The actual benefit for you

You probably know that a large proportion of new Linux users install Linux on VMs for doing that one university project, or trying it.

But it often rarely gets used as there is not anything interesting in there that would keep them in. Keeping-people-in quite affects the total attention being paid by the user, and them trying other stuff in there. Social media did make use of that with adding infinite scroll.

And it does really work. They keep people in, when they don’t have any other interesting things to do, and makes them look more around. I often went back to the KolibriOS and TempleOS VMs I had installed just to play their games. Even friends and onlookers asked me for their names because of that. It is worth the 300KB.

First Impression

[The Wikipedia page](https://en.wikipedia.org/wiki/First_impression)

Whenever people encounter anything, ranging from food to people or tech products, the most part of their conception of the subject is the impresssion they get in the first few moments and minutes of their encounter.

Once the person installs the OS, they very often don’t have anything interesting to do immediately after the installation. The most interesting thing is the novelty of the OS.

They browse the menus, and one of the first things they would click there, are the games. Good games therefore play a important part in the first impression the user gets.

Some would say that people don’t know our distro for its games, but they would know if it had interesting games, just as much as WindowsXP is still remembered for them. I have seen people mention the games when talking of a distro. It is worth the 300KB.

Admit to having a biased viewpoint!

These may look biased, or may look like marketing, but this is a natural consequence of this being a comprehensie answer trying to convince you on a point. Look at the legitimacy of the arguments instead. They are based on psychology, practical reasoning and actual observation rather than my subjective opinion. It is worth the 300KB.

I wonder what is the reason you care this much about it?

It is just a good use of my free time.

It is hard to make a game that is interesting for everyone.

Exactly. But more than 18 games are quite more likely to be that.

It is worth the 300KB.

Also you probably have default games already, these are just better ones.

As for testing, I don’t know your testing requirements but I could easily add a automatic testing option that moves you through everywhere in the games with one click if you want.

Hi,

It may not be included in the purpose of Lubuntu, but considering the effects of introductory education for Unix, I think nsbdgame is a good choice.
If we’re aiming for a GUI, ease of use, or something user-friendly like Ubuntu or Mint, I think a GUI game must be better than a terminal game.
I like lightweight linux ditros as a kind of pure *nix, so select nbsdgame.

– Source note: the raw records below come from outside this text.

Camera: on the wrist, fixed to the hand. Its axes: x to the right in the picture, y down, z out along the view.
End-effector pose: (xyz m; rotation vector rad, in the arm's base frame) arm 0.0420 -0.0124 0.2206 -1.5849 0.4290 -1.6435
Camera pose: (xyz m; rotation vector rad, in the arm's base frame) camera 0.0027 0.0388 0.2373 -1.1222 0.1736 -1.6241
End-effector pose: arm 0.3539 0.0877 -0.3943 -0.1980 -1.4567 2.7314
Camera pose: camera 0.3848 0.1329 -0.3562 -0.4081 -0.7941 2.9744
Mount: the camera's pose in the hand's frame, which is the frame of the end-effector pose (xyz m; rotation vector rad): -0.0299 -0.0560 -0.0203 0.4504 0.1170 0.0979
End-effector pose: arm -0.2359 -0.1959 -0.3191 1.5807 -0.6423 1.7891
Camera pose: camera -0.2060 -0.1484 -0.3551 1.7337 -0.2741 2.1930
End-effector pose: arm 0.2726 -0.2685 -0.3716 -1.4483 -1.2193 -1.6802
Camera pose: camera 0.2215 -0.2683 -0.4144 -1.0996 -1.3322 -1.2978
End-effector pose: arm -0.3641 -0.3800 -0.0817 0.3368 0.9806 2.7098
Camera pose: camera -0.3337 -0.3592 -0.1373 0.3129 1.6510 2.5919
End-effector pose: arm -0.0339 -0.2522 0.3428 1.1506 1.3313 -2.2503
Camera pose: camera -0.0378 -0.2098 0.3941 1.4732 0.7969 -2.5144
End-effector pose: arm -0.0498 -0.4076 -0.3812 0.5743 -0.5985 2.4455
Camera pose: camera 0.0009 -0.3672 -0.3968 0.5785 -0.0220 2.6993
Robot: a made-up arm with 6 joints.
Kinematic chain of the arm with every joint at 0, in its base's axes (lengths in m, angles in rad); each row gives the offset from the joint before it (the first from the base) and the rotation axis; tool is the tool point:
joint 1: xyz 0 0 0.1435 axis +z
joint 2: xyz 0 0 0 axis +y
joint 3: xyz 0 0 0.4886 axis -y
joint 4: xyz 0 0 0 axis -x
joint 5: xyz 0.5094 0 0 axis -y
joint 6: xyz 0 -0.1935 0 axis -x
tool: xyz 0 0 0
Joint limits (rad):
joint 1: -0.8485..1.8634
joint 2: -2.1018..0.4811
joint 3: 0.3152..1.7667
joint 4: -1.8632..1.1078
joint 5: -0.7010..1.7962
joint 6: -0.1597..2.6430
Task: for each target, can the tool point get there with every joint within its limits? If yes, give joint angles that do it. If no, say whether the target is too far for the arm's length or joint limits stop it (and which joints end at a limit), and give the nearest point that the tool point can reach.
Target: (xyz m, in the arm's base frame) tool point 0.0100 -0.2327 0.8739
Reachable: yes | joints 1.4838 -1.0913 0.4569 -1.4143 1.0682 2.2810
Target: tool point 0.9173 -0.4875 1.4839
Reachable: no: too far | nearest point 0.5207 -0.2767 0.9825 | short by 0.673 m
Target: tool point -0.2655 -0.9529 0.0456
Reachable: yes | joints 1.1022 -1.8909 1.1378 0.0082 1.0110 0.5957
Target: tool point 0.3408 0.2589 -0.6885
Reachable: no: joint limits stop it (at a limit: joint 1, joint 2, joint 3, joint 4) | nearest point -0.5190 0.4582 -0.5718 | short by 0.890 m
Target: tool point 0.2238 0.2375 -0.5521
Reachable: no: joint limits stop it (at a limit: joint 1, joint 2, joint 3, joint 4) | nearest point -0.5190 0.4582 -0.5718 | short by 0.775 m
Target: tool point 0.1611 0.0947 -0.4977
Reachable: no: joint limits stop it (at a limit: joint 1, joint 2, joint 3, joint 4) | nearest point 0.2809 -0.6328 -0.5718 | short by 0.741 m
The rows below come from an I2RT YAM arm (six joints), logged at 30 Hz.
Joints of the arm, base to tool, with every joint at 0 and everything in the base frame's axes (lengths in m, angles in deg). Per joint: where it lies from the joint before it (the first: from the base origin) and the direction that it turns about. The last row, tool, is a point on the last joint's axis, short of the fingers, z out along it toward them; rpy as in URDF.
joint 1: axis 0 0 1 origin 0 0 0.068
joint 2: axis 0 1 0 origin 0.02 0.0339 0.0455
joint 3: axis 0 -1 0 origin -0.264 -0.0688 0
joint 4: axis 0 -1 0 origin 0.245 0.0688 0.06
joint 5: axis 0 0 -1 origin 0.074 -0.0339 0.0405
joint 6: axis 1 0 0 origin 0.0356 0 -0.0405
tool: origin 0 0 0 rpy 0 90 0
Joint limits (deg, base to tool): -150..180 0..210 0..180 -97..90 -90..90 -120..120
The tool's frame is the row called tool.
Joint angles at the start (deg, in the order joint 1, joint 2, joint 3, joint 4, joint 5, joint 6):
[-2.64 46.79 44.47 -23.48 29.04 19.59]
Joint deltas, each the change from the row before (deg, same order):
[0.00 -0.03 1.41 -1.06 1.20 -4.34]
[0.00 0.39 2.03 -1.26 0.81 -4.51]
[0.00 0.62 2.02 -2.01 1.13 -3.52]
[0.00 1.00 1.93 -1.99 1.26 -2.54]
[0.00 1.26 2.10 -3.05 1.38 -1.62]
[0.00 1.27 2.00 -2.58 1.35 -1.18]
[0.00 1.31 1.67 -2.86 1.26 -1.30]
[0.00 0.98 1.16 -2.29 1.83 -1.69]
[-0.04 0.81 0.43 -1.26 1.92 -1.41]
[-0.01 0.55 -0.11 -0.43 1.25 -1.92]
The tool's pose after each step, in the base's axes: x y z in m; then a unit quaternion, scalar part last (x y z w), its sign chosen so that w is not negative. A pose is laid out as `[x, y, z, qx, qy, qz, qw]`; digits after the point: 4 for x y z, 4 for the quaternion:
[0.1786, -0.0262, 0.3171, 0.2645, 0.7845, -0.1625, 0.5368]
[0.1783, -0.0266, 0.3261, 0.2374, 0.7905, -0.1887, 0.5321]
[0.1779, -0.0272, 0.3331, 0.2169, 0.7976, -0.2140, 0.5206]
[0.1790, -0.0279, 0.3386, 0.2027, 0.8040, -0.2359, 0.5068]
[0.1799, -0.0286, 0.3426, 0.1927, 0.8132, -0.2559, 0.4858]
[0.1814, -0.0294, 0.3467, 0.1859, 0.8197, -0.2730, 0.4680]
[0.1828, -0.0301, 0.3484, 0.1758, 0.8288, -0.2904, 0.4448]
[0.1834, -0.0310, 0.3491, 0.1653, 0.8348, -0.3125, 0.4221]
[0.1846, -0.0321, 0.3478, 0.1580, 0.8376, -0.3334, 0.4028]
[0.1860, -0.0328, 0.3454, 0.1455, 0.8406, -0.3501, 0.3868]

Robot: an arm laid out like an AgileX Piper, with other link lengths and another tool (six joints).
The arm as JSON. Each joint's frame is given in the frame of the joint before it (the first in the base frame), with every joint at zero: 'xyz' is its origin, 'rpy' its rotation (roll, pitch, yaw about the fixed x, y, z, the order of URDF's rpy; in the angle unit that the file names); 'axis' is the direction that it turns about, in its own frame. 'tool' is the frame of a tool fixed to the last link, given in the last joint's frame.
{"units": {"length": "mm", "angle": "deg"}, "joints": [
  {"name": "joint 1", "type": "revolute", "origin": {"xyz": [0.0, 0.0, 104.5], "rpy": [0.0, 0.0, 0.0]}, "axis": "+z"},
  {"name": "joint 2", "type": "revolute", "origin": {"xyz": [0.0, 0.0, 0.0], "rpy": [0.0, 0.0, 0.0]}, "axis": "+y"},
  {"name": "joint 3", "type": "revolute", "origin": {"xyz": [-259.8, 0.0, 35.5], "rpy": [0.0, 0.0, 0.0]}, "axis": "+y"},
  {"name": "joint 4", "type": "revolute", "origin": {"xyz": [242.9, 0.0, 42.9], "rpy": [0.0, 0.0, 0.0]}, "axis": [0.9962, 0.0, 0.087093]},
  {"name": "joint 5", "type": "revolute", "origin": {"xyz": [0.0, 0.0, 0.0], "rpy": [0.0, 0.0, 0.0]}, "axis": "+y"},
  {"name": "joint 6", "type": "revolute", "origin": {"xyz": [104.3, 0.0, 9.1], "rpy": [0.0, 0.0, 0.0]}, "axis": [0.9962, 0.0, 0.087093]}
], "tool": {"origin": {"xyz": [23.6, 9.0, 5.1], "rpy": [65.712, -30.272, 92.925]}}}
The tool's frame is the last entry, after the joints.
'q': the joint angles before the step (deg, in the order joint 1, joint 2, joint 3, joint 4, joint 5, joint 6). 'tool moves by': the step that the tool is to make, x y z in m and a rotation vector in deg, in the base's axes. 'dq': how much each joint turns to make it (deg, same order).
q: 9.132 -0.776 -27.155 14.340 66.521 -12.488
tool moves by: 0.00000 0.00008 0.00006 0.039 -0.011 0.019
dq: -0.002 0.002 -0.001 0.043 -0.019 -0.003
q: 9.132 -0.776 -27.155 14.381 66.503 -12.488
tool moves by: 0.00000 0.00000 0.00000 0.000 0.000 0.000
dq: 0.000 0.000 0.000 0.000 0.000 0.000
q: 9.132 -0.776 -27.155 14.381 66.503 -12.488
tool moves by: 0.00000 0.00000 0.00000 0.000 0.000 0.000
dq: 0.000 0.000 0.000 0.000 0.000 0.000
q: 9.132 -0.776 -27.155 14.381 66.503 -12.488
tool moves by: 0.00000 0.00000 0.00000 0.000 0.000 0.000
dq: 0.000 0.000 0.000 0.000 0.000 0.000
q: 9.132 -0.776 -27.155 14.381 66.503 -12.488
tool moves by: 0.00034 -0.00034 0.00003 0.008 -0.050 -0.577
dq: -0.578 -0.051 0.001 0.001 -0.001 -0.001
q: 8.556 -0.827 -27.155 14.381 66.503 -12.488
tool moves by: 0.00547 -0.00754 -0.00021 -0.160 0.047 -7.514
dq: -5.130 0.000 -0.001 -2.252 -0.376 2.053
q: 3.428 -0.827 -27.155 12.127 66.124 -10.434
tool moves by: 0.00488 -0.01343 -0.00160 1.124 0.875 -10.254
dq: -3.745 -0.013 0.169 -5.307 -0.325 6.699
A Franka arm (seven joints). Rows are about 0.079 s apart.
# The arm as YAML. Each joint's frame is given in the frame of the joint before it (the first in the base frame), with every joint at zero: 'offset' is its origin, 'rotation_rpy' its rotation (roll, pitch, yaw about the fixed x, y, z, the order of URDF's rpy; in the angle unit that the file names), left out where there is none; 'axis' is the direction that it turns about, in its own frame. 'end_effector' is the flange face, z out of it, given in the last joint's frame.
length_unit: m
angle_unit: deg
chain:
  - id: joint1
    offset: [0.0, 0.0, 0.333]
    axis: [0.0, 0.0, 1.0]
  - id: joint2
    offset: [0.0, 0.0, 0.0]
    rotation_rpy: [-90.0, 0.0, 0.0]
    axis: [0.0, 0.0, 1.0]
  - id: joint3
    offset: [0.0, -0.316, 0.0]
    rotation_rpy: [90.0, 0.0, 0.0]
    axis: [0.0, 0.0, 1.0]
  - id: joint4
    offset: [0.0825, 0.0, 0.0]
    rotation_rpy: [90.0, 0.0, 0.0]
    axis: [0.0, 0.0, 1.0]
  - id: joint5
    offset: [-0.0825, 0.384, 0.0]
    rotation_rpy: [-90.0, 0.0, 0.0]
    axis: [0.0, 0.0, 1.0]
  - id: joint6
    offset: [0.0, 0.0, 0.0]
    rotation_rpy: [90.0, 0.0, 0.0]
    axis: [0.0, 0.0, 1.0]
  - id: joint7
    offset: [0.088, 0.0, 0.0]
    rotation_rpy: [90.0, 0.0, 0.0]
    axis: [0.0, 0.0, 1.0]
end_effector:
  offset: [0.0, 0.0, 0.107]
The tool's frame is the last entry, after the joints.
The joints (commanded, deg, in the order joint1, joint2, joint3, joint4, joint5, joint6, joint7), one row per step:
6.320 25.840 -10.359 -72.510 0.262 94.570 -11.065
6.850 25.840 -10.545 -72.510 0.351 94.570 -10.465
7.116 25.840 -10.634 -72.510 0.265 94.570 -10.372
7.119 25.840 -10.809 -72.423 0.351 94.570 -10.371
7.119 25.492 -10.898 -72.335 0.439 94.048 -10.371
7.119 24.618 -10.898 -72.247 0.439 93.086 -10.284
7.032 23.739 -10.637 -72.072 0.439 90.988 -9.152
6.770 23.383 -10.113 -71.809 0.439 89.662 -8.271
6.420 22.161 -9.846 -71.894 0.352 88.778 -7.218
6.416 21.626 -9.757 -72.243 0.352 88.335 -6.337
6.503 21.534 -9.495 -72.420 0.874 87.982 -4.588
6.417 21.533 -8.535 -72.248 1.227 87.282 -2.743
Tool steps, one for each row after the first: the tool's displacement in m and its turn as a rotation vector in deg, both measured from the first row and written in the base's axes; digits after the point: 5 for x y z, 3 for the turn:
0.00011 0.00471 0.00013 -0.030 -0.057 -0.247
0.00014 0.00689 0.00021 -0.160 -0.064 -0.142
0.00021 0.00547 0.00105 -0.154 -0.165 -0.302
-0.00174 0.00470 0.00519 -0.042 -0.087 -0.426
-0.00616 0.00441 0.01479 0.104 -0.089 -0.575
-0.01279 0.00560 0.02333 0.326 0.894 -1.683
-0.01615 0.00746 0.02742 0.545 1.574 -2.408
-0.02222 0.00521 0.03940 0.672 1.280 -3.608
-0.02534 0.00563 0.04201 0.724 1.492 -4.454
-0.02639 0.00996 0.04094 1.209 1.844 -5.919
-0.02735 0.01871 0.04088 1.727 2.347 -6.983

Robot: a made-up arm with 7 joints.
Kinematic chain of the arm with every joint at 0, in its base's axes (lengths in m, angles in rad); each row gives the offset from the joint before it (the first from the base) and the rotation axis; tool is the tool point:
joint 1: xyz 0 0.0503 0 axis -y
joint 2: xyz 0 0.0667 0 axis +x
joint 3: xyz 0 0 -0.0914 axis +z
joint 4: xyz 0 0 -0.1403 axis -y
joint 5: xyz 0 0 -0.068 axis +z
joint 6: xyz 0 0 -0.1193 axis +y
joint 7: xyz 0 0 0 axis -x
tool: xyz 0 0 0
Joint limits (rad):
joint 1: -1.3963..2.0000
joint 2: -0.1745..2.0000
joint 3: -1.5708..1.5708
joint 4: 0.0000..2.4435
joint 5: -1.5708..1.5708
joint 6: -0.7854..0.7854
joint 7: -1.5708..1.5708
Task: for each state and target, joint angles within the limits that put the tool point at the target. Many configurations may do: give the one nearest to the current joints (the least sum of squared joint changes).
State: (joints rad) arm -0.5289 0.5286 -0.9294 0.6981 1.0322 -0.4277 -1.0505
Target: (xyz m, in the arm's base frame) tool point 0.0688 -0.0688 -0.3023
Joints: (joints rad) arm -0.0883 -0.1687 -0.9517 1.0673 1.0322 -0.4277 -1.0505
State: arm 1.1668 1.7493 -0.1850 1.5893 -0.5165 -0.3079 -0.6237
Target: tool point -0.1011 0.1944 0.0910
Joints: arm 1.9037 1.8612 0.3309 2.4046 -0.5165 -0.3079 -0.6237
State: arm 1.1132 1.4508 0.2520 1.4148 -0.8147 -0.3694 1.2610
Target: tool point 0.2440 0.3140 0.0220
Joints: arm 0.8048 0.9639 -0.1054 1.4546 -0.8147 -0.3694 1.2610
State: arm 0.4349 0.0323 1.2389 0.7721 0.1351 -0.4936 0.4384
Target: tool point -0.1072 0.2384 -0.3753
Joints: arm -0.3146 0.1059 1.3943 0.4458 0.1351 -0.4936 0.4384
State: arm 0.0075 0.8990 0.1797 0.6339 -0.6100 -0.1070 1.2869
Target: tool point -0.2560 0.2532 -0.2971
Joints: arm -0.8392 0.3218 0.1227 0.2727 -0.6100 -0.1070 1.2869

It could pretty much be a GUI application the moment I compile it for Xorg (there is the lib already and that could be done in the moment) but it would hardly make any practical difference other than just making it less versatile to run, record, etc.

Also if it is text-based, so is 2048, and if it is not themed, so is 2048, and that is pretty normal and expected of games. Look at WinXP pinball and solitaire for example.

GUI vs. TUI is just a distinction we programmers make, from a user perspective those are visual games that don’t involve “command-line” etc.

These are just your normal games using mouse and arrow keys.

This request was brought to the Lubuntu Council. The Lubuntu Council voted unanimously to NOT include nbsdgames in Lubuntu as a default.